What you should do: Write out all the entries below without any change.

Data records:
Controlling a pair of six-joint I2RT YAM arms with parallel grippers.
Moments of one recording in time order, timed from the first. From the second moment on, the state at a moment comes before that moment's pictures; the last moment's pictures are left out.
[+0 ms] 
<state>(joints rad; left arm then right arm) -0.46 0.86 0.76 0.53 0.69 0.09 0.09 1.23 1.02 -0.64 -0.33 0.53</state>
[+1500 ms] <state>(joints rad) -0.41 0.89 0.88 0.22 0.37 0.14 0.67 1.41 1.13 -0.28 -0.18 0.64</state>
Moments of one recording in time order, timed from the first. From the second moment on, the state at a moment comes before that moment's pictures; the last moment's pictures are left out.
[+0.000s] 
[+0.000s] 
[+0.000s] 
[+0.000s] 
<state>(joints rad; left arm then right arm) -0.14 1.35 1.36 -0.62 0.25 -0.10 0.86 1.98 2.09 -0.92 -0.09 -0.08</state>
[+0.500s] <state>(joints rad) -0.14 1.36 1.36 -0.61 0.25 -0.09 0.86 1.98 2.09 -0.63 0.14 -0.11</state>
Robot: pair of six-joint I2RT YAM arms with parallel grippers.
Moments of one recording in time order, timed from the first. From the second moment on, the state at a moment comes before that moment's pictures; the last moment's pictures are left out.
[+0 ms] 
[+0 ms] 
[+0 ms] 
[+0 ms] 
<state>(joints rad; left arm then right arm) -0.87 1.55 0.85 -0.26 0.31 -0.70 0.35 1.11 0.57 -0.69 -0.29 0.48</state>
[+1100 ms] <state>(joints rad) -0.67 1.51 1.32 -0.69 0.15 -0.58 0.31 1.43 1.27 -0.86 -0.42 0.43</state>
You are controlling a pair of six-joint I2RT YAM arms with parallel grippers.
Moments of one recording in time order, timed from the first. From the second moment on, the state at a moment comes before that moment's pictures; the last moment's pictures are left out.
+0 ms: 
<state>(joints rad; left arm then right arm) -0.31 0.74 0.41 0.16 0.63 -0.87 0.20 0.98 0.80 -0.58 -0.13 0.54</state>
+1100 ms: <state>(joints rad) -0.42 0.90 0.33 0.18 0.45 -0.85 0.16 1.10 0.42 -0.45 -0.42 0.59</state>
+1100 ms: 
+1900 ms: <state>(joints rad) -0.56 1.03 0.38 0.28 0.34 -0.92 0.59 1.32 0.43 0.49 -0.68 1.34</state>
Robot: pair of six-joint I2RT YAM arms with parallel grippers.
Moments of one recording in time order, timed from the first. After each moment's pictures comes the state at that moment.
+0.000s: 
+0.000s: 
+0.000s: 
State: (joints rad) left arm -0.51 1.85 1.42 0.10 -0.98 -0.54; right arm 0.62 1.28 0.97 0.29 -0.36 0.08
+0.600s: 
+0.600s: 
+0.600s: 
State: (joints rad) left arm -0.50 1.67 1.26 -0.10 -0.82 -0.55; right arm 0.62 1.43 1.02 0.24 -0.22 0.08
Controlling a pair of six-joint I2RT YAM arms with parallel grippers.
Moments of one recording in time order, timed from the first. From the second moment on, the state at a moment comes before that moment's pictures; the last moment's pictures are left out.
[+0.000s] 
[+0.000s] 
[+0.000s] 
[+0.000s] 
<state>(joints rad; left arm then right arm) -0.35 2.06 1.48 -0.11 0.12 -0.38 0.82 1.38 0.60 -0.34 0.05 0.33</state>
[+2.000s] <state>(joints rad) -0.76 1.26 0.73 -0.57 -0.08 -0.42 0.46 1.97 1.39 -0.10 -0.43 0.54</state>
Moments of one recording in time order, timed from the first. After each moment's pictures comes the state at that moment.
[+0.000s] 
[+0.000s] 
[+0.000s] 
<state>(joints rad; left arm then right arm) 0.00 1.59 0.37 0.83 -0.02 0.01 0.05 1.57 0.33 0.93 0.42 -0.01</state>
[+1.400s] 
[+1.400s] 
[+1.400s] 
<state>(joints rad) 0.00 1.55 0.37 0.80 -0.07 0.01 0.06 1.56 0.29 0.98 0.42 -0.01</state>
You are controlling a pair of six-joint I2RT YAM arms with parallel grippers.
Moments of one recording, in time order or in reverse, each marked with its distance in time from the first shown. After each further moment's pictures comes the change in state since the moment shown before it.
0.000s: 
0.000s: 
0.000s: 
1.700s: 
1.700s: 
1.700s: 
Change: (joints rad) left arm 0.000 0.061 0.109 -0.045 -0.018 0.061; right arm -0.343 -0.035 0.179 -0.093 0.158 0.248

Answer for the task:
Controlling a pair of six-joint I2RT YAM arms with parallel grippers.
Moments of one recording in time order, timed from the first. From the second moment on, the state at a moment comes before that moment's pictures; the last moment's pictures are left out.
[+0 ms] 
<state>(joints rad; left arm then right arm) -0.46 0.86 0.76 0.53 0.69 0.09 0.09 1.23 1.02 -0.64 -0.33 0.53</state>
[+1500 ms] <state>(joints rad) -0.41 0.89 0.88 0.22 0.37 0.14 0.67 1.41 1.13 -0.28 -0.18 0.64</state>
Moments of one recording in time order, timed from the first. From the second moment on, the state at a moment comes before that moment's pictures; the last moment's pictures are left out.
[+0.000s] 
[+0.000s] 
[+0.000s] 
[+0.000s] 
<state>(joints rad; left arm then right arm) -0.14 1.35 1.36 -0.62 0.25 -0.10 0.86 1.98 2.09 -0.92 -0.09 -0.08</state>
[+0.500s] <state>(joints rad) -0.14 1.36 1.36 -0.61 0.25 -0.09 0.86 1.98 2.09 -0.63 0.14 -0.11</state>
Robot: pair of six-joint I2RT YAM arms with parallel grippers.
Moments of one recording in time order, timed from the first. From the second moment on, the state at a moment comes before that moment's pictures; the last moment's pictures are left out.
[+0 ms] 
[+0 ms] 
[+0 ms] 
[+0 ms] 
<state>(joints rad; left arm then right arm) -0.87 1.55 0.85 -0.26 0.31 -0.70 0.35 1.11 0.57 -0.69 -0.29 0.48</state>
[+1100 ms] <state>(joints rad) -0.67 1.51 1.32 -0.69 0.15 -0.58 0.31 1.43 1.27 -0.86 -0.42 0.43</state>
You are controlling a pair of six-joint I2RT YAM arms with parallel grippers.
Moments of one recording in time order, timed from the first. From the second moment on, the state at a moment comes before that moment's pictures; the last moment's pictures are left out.
+0 ms: 
<state>(joints rad; left arm then right arm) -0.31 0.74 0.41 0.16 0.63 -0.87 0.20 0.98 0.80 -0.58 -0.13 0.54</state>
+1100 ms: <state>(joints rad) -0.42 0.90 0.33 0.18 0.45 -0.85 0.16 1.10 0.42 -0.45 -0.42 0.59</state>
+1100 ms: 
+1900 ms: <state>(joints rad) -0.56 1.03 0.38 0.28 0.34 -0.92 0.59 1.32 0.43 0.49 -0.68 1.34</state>
Robot: pair of six-joint I2RT YAM arms with parallel grippers.
Moments of one recording in time order, timed from the first. After each moment's pictures comes the state at that moment.
+0.000s: 
+0.000s: 
+0.000s: 
State: (joints rad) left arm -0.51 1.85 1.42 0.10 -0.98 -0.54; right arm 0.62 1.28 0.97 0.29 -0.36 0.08
+0.600s: 
+0.600s: 
+0.600s: 
State: (joints rad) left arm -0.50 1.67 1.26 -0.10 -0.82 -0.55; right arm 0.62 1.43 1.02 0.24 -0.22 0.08
Controlling a pair of six-joint I2RT YAM arms with parallel grippers.
Moments of one recording in time order, timed from the first. From the second moment on, the state at a moment comes before that moment's pictures; the last moment's pictures are left out.
[+0.000s] 
[+0.000s] 
[+0.000s] 
[+0.000s] 
<state>(joints rad; left arm then right arm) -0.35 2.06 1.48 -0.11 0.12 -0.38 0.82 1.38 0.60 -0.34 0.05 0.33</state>
[+2.000s] <state>(joints rad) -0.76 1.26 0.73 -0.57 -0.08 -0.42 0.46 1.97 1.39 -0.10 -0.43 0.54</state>
Moments of one recording in time order, timed from the first. After each moment's pictures comes the state at that moment.
[+0.000s] 
[+0.000s] 
[+0.000s] 
<state>(joints rad; left arm then right arm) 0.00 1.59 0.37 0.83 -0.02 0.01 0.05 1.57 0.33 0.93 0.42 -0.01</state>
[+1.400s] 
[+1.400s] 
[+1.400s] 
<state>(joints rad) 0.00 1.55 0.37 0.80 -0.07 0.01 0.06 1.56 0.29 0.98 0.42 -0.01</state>
You are controlling a pair of six-joint I2RT YAM arms with parallel grippers.
Moments of one recording, in time order or in reverse, each marked with its distance in time from the first shown. After each further moment's pictures comes the change in state since the moment shown before it.
0.000s: 
0.000s: 
0.000s: 
1.700s: 
1.700s: 
1.700s: 
Change: (joints rad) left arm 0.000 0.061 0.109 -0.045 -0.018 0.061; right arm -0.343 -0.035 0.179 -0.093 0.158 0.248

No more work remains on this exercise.